### AIM OF THE TASK
Print the lines below exactly as written, with none missing.

### RECORDED INFORMATION
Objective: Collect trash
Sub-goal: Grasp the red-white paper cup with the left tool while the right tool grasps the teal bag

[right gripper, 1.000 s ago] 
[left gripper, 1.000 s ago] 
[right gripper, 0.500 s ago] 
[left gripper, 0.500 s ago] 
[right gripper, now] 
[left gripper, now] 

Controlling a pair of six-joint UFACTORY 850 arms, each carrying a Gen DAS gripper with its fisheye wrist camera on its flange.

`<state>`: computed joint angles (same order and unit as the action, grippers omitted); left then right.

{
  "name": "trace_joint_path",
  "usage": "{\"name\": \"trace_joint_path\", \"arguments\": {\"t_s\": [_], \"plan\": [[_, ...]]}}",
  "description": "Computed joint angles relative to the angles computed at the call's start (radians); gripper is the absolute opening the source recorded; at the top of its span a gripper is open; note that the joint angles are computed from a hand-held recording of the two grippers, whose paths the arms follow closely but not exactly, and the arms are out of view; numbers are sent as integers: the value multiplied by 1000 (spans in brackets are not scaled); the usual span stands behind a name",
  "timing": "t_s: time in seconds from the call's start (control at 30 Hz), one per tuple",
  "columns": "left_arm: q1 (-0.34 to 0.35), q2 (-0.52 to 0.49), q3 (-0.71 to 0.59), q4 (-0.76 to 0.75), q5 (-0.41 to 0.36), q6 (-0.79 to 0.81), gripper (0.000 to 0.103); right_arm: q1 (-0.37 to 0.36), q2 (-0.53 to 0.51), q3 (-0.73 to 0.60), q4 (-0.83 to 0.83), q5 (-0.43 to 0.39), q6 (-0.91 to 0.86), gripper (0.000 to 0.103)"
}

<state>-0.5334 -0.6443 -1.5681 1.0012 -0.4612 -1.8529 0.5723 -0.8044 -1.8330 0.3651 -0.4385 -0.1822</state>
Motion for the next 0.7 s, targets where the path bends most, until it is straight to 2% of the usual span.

### WRITTEN SOLUTION
Objective: Collect trash
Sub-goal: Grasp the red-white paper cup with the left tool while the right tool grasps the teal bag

[right gripper, 1.000 s ago] 
[left gripper, 1.000 s ago] 
[right gripper, 0.500 s ago] 
[left gripper, 0.500 s ago] 
[right gripper, now] 
[left gripper, now] 

Controlling a pair of six-joint UFACTORY 850 arms, each carrying a Gen DAS gripper with its fisheye wrist camera on its flange.

`<state>`: computed joint angles (same order and unit as the action, grippers omitted); left then right.

{
  "name": "trace_joint_path",
  "usage": "{\"name\": \"trace_joint_path\", \"arguments\": {\"t_s\": [_], \"plan\": [[_, ...]]}}",
  "description": "Computed joint angles relative to the angles computed at the call's start (radians); gripper is the absolute opening the source recorded; at the top of its span a gripper is open; note that the joint angles are computed from a hand-held recording of the two grippers, whose paths the arms follow closely but not exactly, and the arms are out of view; numbers are sent as integers: the value multiplied by 1000 (spans in brackets are not scaled); the usual span stands behind a name",
  "timing": "t_s: time in seconds from the call's start (control at 30 Hz), one per tuple",
  "columns": "left_arm: q1 (-0.34 to 0.35), q2 (-0.52 to 0.49), q3 (-0.71 to 0.59), q4 (-0.76 to 0.75), q5 (-0.41 to 0.36), q6 (-0.79 to 0.81), gripper (0.000 to 0.103); right_arm: q1 (-0.37 to 0.36), q2 (-0.53 to 0.51), q3 (-0.73 to 0.60), q4 (-0.83 to 0.83), q5 (-0.43 to 0.39), q6 (-0.91 to 0.86), gripper (0.000 to 0.103)"
}

<state>-0.5334 -0.6443 -1.5681 1.0012 -0.4612 -1.8529 0.5723 -0.8044 -1.8330 0.3651 -0.4385 -0.1822</state>
Motion for the next 0.7 s, targets where the path bends most, until it is straight to 2% of the usual span.

This exercise is done.